The 1624 printer also comes with a movable ink cartridge holder that accommodates both 220-ml and 440-ml cartridges. The ValueJet line offers additional performance enhancements standard such as improved paper feed accuracy and take-up system, ink changes on the fly, and three individually controlled heaters for faster drying. Mutoh’s patented I² Intelligent Interweaving print technology is a standard feature. Revolutionary in the piezo printing application world, this technique allows for increased print speeds and virtually eliminates banding. Its improved accuracy and consistency of dot size and dot release during printing enriches the image.

In one of Mutoh’s most recent installations, a ValueJet 1624 was added in January at Dalesflex Signs & Graphics Ltd., North Yorkshire, UK, where a bulk ink system already is contributing to cost savings. Wide-format shop Dalesflex, in business for less than two years, specializes in vehicle wraps. To better serve its customers, the firm replaced its aging Mutoh Rockhopper printer it had initially acquired with a newer, more efficient model.

“We were pretty confident that we wanted to stay with Mutoh printers, so we started searching the Internet for suppliers of these machines,” explained director Andy Walls. “We spoke to a number of companies and in mid-2013 settled on making the purchase of a ... ValueJet 1624 through [dealer] Stanford Marsh Group Graphics. As a new business, we were keen to work with a company that could simplify the whole purchasing and installation process,” he said of SMGG. “The company offered us an end-to-end service from recommending a solution through to sorting out a way of leasing the chosen system – thereby helping us to retain more of our cash reserves.” SMGG also advised that buying the bulk ink system (BIS) would prove more cost-effective than purchasing individual cartridges. “The Mutoh BIS enables us to keep the running costs of the machine down, whilst sticking to OEM inks,” Walls added.

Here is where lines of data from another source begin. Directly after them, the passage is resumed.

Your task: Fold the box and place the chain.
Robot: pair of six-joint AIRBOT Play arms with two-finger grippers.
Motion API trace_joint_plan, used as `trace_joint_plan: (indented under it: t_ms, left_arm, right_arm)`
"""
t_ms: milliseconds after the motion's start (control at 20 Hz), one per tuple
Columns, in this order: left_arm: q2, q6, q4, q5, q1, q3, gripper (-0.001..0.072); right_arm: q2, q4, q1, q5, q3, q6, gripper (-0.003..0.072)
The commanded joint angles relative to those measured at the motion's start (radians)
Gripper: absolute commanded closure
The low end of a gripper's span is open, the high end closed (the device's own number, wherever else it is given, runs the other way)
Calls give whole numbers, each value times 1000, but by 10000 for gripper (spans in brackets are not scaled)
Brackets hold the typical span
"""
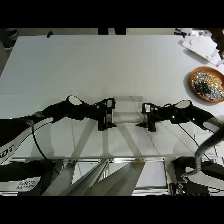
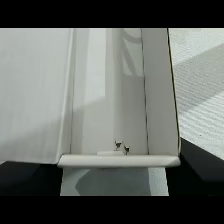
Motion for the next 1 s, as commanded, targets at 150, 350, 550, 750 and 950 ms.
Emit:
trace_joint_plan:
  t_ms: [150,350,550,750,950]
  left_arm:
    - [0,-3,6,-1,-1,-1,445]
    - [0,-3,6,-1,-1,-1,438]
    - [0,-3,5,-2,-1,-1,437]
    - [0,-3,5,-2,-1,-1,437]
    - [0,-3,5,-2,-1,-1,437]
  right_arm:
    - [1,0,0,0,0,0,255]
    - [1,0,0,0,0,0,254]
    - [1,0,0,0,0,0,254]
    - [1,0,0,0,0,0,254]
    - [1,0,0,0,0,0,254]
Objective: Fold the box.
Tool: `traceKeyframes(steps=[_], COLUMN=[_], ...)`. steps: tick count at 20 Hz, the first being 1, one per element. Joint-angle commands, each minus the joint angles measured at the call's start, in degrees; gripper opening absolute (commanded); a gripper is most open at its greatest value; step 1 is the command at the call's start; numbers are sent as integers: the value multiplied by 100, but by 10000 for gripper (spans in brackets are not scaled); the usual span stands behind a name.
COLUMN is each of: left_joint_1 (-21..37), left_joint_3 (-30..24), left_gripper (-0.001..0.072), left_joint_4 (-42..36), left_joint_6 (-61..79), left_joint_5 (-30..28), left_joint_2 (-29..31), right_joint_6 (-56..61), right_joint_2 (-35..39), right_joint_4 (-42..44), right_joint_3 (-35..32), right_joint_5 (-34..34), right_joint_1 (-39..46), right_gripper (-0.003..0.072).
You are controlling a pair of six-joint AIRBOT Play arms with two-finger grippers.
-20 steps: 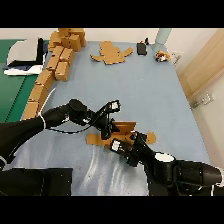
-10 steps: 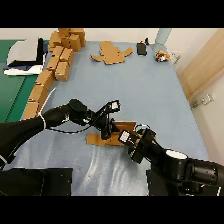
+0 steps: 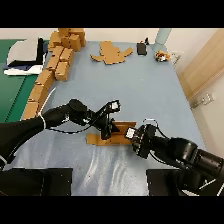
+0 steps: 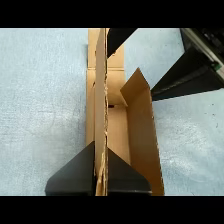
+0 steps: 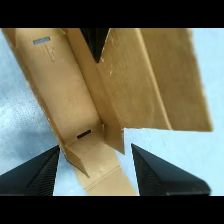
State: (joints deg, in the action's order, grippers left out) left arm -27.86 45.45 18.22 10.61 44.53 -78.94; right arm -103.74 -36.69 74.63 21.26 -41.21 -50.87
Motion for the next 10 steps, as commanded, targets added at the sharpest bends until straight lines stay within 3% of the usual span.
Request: traceKeyframes(steps=[1, 5, 10], left_joint_1=[0, 0, 0], left_joint_3=[-2, -2, -2], left_gripper=[16, 16, 16], left_joint_4=[4, 2, 2], left_joint_6=[2, 0, 2], left_joint_5=[0, 0, 2], left_joint_2=[0, 0, 0], right_joint_6=[-1915, -3405, -5783], right_joint_2=[63, -44, -780], right_joint_4=[1261, 2426, 4535], right_joint_3=[35, 57, 157], right_joint_5=[219, 262, -85], right_joint_1=[741, 1397, 2455], right_gripper=[719, 719, 719])
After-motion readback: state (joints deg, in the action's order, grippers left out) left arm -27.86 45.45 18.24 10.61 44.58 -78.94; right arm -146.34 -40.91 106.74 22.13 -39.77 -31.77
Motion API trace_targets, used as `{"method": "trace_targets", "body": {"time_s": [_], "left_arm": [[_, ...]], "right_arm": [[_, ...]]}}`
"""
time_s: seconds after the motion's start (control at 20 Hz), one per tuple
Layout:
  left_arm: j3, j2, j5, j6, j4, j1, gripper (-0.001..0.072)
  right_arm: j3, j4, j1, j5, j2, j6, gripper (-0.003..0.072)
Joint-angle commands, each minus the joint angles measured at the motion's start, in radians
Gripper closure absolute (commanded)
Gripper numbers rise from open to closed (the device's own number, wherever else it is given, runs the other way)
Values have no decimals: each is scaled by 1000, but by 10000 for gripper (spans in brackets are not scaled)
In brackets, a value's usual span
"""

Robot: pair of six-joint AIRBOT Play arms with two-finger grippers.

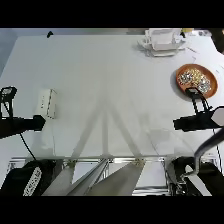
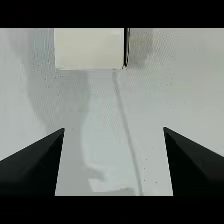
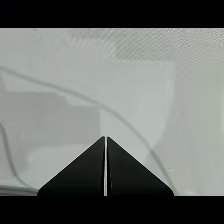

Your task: Fold the box and place the chain.

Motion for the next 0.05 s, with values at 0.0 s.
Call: {"method": "trace_targets", "body": {"time_s": [0.0], "left_arm": [[0, 1, 0, 0, 0, 0, 20]], "right_arm": [[0, 0, 1, 0, 0, 0, 667]]}}
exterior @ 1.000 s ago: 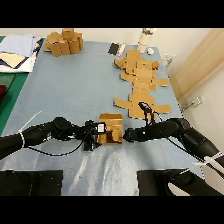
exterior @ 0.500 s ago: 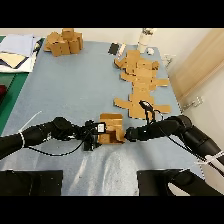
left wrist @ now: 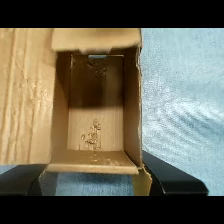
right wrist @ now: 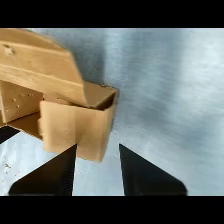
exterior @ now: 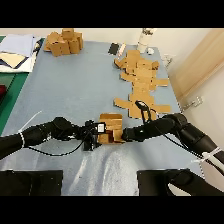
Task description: Fold the box.
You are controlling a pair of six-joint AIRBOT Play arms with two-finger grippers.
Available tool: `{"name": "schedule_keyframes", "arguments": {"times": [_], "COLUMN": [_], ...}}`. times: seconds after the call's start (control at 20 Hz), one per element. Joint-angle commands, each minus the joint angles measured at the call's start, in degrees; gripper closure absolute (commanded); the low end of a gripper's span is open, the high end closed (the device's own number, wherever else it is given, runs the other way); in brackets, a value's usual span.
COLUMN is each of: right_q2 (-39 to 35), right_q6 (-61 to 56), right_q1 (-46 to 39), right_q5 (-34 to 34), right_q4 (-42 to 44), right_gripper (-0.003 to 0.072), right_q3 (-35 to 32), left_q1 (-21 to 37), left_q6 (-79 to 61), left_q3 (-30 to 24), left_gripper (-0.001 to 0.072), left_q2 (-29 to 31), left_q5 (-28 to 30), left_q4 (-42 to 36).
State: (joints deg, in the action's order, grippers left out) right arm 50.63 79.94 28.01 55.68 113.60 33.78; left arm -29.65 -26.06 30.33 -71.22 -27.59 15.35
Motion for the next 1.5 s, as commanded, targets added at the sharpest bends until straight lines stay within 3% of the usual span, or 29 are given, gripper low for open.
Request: {"name": "schedule_keyframes", "arguments": {"times": [0.0,0.3,0.55,0.8,1.1,1.25,1.3,1.35,1.45], "right_q2": [5.0,14.7,22.7,26.6,27.1,27.2,27.2,27.1,27.1], "right_q6": [-4.7,-22.7,-30.4,-37.0,-39.0,-39.0,-39.0,-39.0,-39.0], "right_q1": [5.3,15.4,19.3,20.3,20.5,21.0,21.0,21.0,21.0], "right_q5": [-1.3,6.6,14.5,19.4,19.3,18.3,18.1,18.1,18.4], "right_q4": [-5.7,-24.7,-25.6,-27.6,-31.2,-30.7,-30.3,-30.2,-29.7], "right_gripper": [0.0267,0.0309,0.0309,0.0311,0.0682,0.0681,0.0584,0.0433,0.0396], "right_q3": [2.2,14.4,21.8,23.1,23.1,23.1,23.1,23.1,23.1], "left_q1": [0.0,0.0,0.0,0.0,0.0,0.0,0.0,0.0,0.0], "left_q6": [0.0,0.0,0.0,0.0,0.0,0.0,0.0,0.0,0.0], "left_q3": [0.0,0.0,0.0,0.0,0.0,0.0,0.0,0.0,0.0], "left_gripper": [0.0099,0.0099,0.0099,0.0099,0.0099,0.0099,0.0099,0.0099,0.0099], "left_q2": [0.0,0.0,0.0,0.0,0.0,0.0,0.0,0.0,0.0], "left_q5": [0.0,0.0,0.0,0.0,0.0,0.0,0.0,0.0,0.0], "left_q4": [0.0,0.0,0.0,0.0,0.0,0.0,0.0,0.0,0.0]}}
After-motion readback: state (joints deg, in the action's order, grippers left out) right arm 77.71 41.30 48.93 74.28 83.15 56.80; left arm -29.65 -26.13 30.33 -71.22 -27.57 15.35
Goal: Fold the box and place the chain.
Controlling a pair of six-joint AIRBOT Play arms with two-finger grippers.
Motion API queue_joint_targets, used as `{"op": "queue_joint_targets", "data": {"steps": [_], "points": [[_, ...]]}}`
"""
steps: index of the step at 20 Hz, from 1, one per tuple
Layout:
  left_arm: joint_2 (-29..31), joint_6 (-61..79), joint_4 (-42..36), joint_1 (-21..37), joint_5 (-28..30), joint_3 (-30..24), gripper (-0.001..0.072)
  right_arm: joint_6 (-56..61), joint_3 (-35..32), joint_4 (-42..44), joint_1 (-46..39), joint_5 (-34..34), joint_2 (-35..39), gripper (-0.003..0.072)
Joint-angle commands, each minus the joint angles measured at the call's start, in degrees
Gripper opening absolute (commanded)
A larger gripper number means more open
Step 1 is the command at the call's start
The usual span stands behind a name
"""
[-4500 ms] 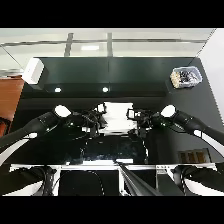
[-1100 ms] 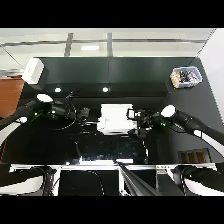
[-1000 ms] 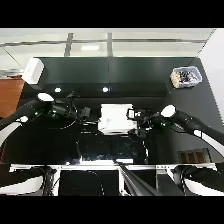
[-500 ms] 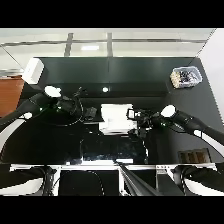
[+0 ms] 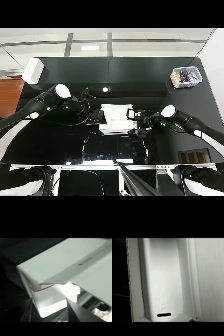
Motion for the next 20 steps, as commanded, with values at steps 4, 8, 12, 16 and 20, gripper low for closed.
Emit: {"op": "queue_joint_targets", "data": {"steps": [4,8,12,16,20], "points": [[-0.02,-8.98,8.79,-4.48,3.91,1.86,0.0497,0.0,0.0,0.02,0.0,0.0,0.02,0.0408],[-0.02,-11.19,8.98,-5.62,4.55,1.88,0.0487,0.0,0.0,0.04,0.0,0.0,0.02,0.0408],[-0.02,-12.85,9.2,-6.25,4.7,1.88,0.0425,0.0,0.0,0.04,0.0,-0.02,0.02,0.0408],[-0.02,-19.06,16.0,-8.39,4.22,1.88,0.0408,0.0,0.0,0.02,0.0,-0.02,0.02,0.0408],[-0.04,-24.94,21.99,-11.74,4.98,1.88,0.0408,0.02,0.0,0.04,0.0,-0.02,0.02,0.0408]]}}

ONYX’s RIP was installed on the machine, and SMGG provided training for the Dalesflex team on the software. The machine was put to good use with a short-turnaround piece shortly before Christmas. “On our previous printer, the project would have taken weeks,” Walls noted. “However, with the new Mutoh successfully installed, we managed to print 250 linear metres of media in just three days. It was unreal – the machine just ate the media! If anything, our only issue following installation relates to the fact that we need to retrain our practices to keep up with the printer.”